Practical Implications and Performance Enhancements

The practical efficacy of the proposed framework is evidenced by its improvement over the state-of-the-art certified accuracies for $\ell_1$ on standard datasets such as CIFAR-10 and ImageNet. The results demonstrate that by choosing appropriate smoothing distributions—specifically those aligning with the geometry of the Wulff Crystal—substantial gains in robust accuracy can be achieved.

• For $\ell_1$ adversaries, adopting uniform or specifically tailored Wulff Crystal distributions enables models to attain robustness guarantees that other techniques cannot match efficiently.
• The research further incorporates stability training and semi-supervised learning techniques to enhance model performance, suggesting practical pathways for integrating more data and training strategies.

Speculating Future Directions

While this research markedly enriches the understanding and capability of randomized smoothing, it also highlights the inherent challenges in scaling robustness guarantees for high-dimensional data and under alternative norms ($\ell_1, \ell_\infty$).
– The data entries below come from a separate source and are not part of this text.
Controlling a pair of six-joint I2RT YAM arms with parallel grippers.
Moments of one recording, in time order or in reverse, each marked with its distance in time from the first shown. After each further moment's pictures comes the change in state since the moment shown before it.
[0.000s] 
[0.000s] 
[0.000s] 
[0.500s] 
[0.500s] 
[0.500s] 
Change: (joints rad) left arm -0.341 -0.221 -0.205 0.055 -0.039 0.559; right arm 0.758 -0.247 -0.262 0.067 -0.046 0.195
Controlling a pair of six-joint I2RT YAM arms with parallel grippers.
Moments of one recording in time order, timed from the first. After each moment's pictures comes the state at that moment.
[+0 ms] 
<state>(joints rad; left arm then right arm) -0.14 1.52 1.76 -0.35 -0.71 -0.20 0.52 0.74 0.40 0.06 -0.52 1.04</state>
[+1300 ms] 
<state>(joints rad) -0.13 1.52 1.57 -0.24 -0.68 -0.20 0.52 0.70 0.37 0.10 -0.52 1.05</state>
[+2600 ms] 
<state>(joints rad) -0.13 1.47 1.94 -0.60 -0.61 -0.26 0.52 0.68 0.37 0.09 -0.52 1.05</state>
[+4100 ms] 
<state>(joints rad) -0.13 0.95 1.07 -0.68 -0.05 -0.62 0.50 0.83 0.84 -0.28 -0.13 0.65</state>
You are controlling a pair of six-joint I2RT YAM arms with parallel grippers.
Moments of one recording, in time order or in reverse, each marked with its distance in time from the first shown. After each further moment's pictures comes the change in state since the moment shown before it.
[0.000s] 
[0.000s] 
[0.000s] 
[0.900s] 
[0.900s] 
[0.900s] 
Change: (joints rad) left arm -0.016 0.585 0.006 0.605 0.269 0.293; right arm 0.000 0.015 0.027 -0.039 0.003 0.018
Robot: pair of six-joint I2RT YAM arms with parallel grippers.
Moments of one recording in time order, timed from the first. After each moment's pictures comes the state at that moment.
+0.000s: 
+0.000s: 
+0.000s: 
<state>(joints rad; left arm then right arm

Future research may focus on:

• Developing more efficient computational techniques to leverage the full potential of Wulff Crystal-based distributions for real-world applications.
• Exploring extensions of randomized smoothing beyond classical norm settings, potentially involving distributionally robust optimization methods that consider complex perturbation models.
• Investigating hybrid approaches that can balance the expressive power and computational requirements, particularly as input dimensions continue to grow.

The blending of geometric insights with statistical robustness in this work not only forwards adversarial defense but also opens avenues for a more principled development of robust machine learning models. The research provides a rich platform for further theoretical exploration and practical integration into diverse AI systems.